Им оказался высокий, худощавый мужчина.
— Меня зовут Олег Романович, я оперативный сотрудник женского корпуса СИЗО города Ч.
Я присела на стул напротив опера.
— Фамилия, имя, отчество, статья?
Я ответила, он сверил мои данные с имевшейся у него карточкой.
— Полных лет?
— Двадцать восемь.
— Значит, ты заехала по розыску. Почему на суд то не пошла? – спросил опер.
— Какая сейчас уже разница? – ответила я.
— Действительно никакой, — безразлично бросил он, — что у Марата порошок брала?
— Да, — ответила я со всей серьезностью, а в душе хохотала.
Я одним выстрелом убила двух зайцев: обеспечила оперов ложной информацией и проверила Одноглазку. Теперь нет никаких сомнений в том, что она ходила не на отпечатки, а в этот кабинет, а чай и сигареты были оперским подгоном за проделанную работу. Не думаю, что она получила насущное за информацию обо мне. Скорее всего, она является регулярным информатором, а про меня и несуществующего поставщика героина по имени Марат, она рассказала просто к слову. Да, тюрьма!
— А ты знаешь, что его приняли? – спросил опер.
— Мне уже все равно, — ответила я наслаждаясь тем, как опер блефует.
— Ты понимаешь, что тот факт, что ты была в федеральном розыске, отрицательно скажется на размере твоего наказания? Года три тебе за это добавят, — снова блефовал опер.
Я не стала ему говорить, что в настоящее время, согласно действующего законодательства, к основному сроку могут добавить лишь в том случае, если был совершен побег из следственного изолятора, либо зоны. За то, что я не явилась на судебное слушанье, мне никто и ничего не добавит. Нет в законе подобного положения.
— А к чему этот разговор? — спросила я.
— А к тому, что я могу написать сопроводительное письмо в суд, где укажу, что находясь в СИЗО, ты уже встала на путь исправления, который выражается в сотрудничестве со мной.
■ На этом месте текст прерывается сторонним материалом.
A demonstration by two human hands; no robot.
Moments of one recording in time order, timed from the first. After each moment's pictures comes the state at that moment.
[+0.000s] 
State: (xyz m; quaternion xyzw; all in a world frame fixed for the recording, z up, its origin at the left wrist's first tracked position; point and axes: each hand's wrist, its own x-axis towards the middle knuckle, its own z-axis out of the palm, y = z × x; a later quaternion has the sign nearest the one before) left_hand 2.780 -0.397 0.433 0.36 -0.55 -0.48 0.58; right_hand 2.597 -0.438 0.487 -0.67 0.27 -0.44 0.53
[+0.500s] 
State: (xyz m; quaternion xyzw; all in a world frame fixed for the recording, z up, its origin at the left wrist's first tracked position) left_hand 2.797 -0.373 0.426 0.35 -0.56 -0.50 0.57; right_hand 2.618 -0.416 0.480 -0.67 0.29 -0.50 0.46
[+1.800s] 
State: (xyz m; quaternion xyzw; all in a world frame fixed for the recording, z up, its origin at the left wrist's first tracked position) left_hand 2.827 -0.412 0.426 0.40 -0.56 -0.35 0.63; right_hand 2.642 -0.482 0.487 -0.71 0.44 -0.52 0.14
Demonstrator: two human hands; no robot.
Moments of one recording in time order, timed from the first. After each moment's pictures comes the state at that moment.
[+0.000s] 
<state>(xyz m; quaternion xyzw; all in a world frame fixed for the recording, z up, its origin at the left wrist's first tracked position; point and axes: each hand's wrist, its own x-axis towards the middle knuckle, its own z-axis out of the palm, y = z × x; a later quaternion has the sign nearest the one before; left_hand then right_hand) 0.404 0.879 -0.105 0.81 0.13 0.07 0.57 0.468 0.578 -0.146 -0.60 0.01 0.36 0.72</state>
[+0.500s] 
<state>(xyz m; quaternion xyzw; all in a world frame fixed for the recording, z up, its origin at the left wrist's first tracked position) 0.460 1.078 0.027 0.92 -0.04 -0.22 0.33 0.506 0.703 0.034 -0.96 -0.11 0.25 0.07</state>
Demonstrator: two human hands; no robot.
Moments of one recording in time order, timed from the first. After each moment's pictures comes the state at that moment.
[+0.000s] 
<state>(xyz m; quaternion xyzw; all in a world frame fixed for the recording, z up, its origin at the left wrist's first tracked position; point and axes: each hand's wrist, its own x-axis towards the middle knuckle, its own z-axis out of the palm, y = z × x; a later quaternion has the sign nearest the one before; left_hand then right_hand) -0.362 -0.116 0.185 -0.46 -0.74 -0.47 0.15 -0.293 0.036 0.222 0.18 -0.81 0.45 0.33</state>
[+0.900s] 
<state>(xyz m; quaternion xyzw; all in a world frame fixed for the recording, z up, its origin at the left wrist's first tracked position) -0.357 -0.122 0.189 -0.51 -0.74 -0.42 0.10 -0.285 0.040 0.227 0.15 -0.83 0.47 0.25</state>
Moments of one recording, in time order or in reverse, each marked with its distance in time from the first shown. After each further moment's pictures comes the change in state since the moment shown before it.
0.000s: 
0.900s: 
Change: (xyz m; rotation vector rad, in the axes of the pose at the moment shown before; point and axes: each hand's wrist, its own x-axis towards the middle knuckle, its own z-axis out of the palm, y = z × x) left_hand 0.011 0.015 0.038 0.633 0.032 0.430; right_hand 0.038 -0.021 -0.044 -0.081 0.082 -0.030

— В чем будет заключаться сотрудничество?
— Ты будешь должна сообщать мне обо всех происшествиях, произошедших в хате, и своевременно сообщать о наличии запрещенных вещей или веществ. Также оповещать о тех случаях, когда сотрудники СИЗО помогают заключенным в решении каких либо вопросов, противоречащих режиму содержания и докладывать о преступлениях, которые не раскрыты, но о которых могут проболтаться другие заключенные.
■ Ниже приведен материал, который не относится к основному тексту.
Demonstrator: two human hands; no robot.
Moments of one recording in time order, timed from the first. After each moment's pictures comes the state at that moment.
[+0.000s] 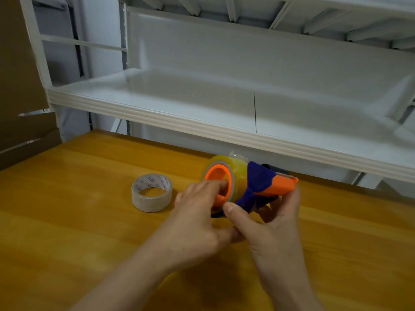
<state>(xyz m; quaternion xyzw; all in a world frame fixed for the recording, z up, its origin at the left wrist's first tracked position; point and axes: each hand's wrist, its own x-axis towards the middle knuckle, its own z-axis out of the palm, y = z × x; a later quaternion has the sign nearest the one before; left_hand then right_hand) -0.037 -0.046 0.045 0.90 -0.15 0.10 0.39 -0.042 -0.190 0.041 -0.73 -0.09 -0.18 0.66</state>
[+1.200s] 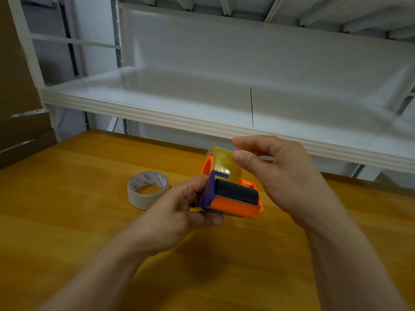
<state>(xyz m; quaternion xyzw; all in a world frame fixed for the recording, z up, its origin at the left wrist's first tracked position) -0.029 -0.023 0.045 0.70 -0.23 -0.04 0.68 -0.005 -0.210 0.117 -0.87 -0.17 -0.14 0.43</state>
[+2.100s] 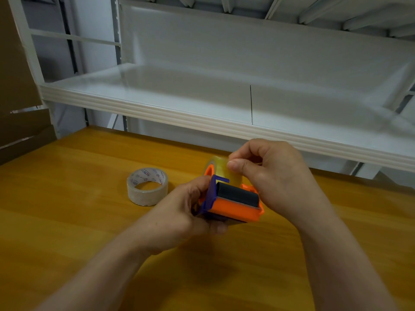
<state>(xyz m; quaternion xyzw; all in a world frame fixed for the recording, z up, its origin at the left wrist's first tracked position) -0.036 -0.028 0.047 0.70 -0.23 -0.09 0.67 -0.012 -0.202 0.116 -0.90 -0.17 -0.14 0.38</state>
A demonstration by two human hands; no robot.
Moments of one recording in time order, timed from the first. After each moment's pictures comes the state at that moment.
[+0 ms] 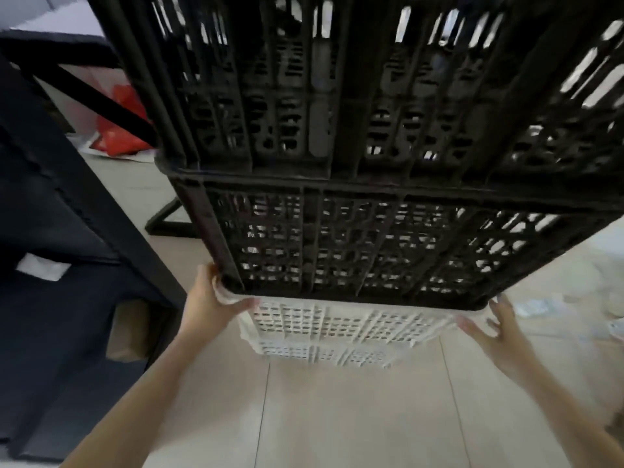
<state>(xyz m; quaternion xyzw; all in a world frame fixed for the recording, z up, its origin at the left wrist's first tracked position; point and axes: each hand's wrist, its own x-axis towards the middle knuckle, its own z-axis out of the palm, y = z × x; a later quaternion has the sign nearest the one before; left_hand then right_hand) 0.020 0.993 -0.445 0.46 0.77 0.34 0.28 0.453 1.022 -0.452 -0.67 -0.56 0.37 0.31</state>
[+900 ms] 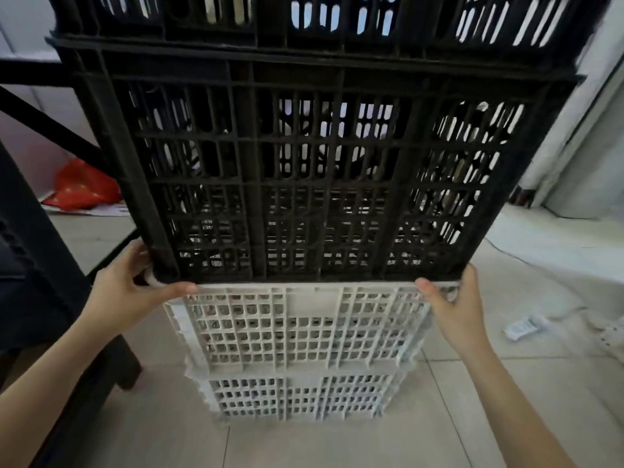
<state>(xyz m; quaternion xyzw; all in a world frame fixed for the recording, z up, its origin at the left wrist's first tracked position) 0.013 0.991 -0.483 0.59 0.68 0.40 0.16 0.440 1.052 -0.542 -0.58 -0.58 0.18 0.54</state>
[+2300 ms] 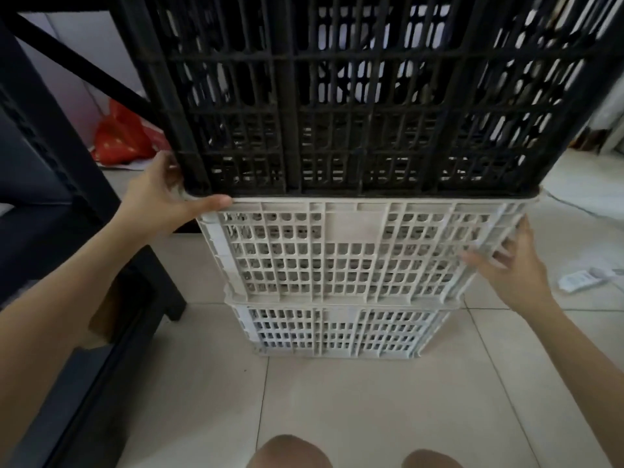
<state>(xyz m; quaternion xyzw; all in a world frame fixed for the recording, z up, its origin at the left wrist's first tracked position) 0.001 0.999 -0.499 0.58 0.71 0.38 0.13 0.460 1.036 -0.610 -0.62 -0.58 0.28 0.45</state>
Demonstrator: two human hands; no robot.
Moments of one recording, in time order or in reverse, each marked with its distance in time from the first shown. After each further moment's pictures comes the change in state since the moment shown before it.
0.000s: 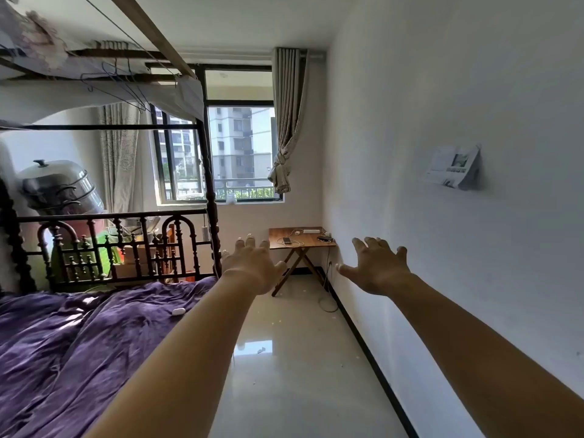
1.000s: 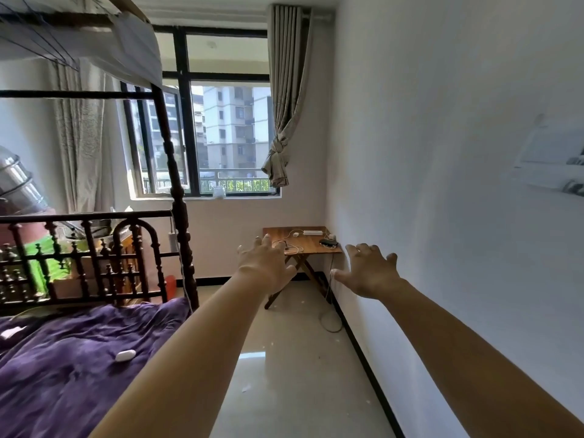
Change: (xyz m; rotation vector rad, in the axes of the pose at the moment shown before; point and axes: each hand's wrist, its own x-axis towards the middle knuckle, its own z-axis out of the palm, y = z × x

— Как я буду с вами связываться? — спросила я его со всей серьезностью.
— Ты можешь написать на листочке бумаги слово «Срочно», вложить эту бумажку в конверт, написать на конверте любой городской адрес и отдать конверт лично в руки режимнице, которая ежедневно забирает письма. Таким образом, письмо попадет сначала к цензору, а затем оперативно ко мне, а я уж вызову тебя либо на отпечатки пальцев, либо к адвокату, либо к врачам.
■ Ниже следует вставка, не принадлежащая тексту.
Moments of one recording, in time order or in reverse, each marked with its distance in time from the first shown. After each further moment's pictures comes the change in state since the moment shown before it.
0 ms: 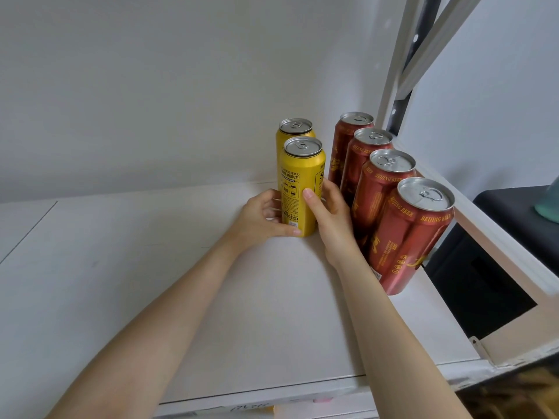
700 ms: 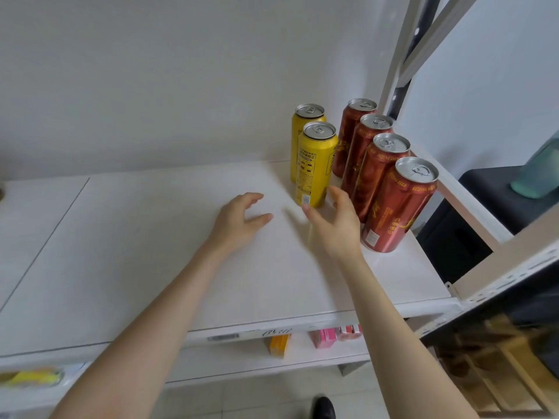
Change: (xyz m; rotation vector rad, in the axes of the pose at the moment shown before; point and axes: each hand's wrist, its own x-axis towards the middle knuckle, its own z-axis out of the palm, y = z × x) left_hand -0.094 0.005 -0.042 0.427 0.195 -0.063; right_hand -0.081 -0.020 0.008 -0.661 0.143 0.038
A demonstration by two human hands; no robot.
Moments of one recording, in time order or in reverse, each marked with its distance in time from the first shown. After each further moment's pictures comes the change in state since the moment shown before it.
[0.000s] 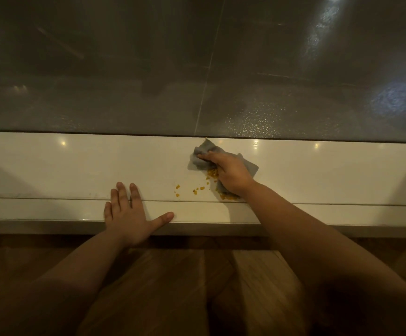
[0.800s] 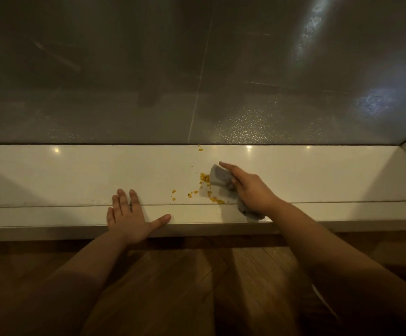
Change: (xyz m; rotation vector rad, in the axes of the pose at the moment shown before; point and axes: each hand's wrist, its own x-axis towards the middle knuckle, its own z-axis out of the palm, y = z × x) left_hand -0.004 -0.002 -0.006 -0.053 -0.035 0.009; right_hand -0.069 -0.003 -0.048 0.087 -0.042 0.152
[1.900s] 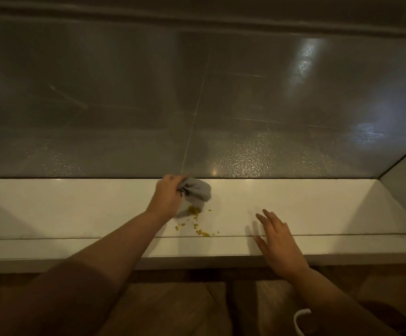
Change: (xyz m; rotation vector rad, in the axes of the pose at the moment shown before) left_hand 0.037 0.124 -0.062 -0.424 0.418 0.495; right_hand -0.075 0.060 -0.033 -0.432 0.191 0.084
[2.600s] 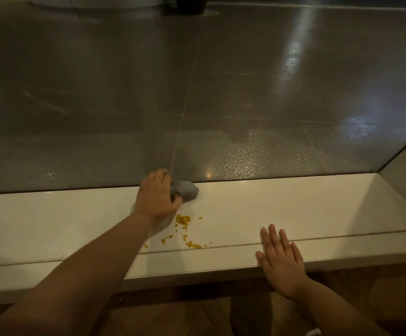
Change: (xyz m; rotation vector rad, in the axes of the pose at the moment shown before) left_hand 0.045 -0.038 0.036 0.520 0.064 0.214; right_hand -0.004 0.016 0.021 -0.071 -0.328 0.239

— Хорошо, Олег Романович, я подумаю над вашим предложением, — ответила я.
Он недоуменно косился на меня, силясь понять, почему я вдруг заулыбалась.
— Даю тебе два дня на размышление, через два дня я вызову тебя для более детального разговора, — сказал опер.
— Я не смогу вам дать ответ через два дня, — также с улыбкой продолжила я.